**Assignment:** An exact reprint of the data below is required, line for line.

**Data section:**
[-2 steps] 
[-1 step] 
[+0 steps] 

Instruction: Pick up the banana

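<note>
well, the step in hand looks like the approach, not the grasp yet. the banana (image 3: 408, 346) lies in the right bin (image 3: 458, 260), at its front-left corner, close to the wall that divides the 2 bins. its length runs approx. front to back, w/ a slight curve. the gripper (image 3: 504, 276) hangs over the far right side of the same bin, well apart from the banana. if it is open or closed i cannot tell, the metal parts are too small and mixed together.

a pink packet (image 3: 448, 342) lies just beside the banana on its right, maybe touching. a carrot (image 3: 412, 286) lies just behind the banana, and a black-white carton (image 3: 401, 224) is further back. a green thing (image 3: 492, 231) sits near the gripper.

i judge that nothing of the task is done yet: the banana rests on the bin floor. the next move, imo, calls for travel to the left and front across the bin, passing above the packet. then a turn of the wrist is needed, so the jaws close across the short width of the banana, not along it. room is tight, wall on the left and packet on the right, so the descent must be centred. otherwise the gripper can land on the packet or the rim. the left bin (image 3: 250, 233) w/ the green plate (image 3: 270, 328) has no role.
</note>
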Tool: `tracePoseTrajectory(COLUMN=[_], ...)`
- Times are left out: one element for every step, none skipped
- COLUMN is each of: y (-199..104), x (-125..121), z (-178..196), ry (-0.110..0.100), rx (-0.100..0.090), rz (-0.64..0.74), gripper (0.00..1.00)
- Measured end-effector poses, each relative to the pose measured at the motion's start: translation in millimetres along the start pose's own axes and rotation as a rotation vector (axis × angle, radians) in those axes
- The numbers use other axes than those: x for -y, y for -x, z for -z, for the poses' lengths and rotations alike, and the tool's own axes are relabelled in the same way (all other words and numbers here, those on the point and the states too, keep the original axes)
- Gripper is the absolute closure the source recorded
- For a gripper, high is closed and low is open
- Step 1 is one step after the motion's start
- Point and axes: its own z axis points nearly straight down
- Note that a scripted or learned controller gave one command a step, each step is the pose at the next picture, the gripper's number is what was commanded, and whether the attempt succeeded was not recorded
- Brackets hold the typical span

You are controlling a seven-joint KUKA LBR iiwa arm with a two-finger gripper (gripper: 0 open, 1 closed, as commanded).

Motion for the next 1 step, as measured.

**Solved problem:**
[-2 steps] 
[-1 step] 
[+0 steps] 

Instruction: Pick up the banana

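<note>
well, the step in hand looks like the approach, not the grasp yet. the banana (image 3: 408, 346) lies in the right bin (image 3: 458, 260), at its front-left corner, close to the wall that divides the 2 bins. its length runs approx. front to back, w/ a slight curve. the gripper (image 3: 504, 276) hangs over the far right side of the same bin, well apart from the banana. if it is open or closed i cannot tell, the metal parts are too small and mixed together.

a pink packet (image 3: 448, 342) lies just beside the banana on its right, maybe touching. a carrot (image 3: 412, 286) lies just behind the banana, and a black-white carton (image 3: 401, 224) is further back. a green thing (image 3: 492, 231) sits near the gripper.

i judge that nothing of the task is done yet: the banana rests on the bin floor. the next move, imo, calls for travel to the left and front across the bin, passing above the packet. then a turn of the wrist is needed, so the jaws close across the short width of the banana, not along it. room is tight, wall on the left and packet on the right, so the descent must be centred. otherwise the gripper can land on the packet or the rim. the left bin (image 3: 250, 233) w/ the green plate (image 3: 270, 328) has no role.
</note>
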Tool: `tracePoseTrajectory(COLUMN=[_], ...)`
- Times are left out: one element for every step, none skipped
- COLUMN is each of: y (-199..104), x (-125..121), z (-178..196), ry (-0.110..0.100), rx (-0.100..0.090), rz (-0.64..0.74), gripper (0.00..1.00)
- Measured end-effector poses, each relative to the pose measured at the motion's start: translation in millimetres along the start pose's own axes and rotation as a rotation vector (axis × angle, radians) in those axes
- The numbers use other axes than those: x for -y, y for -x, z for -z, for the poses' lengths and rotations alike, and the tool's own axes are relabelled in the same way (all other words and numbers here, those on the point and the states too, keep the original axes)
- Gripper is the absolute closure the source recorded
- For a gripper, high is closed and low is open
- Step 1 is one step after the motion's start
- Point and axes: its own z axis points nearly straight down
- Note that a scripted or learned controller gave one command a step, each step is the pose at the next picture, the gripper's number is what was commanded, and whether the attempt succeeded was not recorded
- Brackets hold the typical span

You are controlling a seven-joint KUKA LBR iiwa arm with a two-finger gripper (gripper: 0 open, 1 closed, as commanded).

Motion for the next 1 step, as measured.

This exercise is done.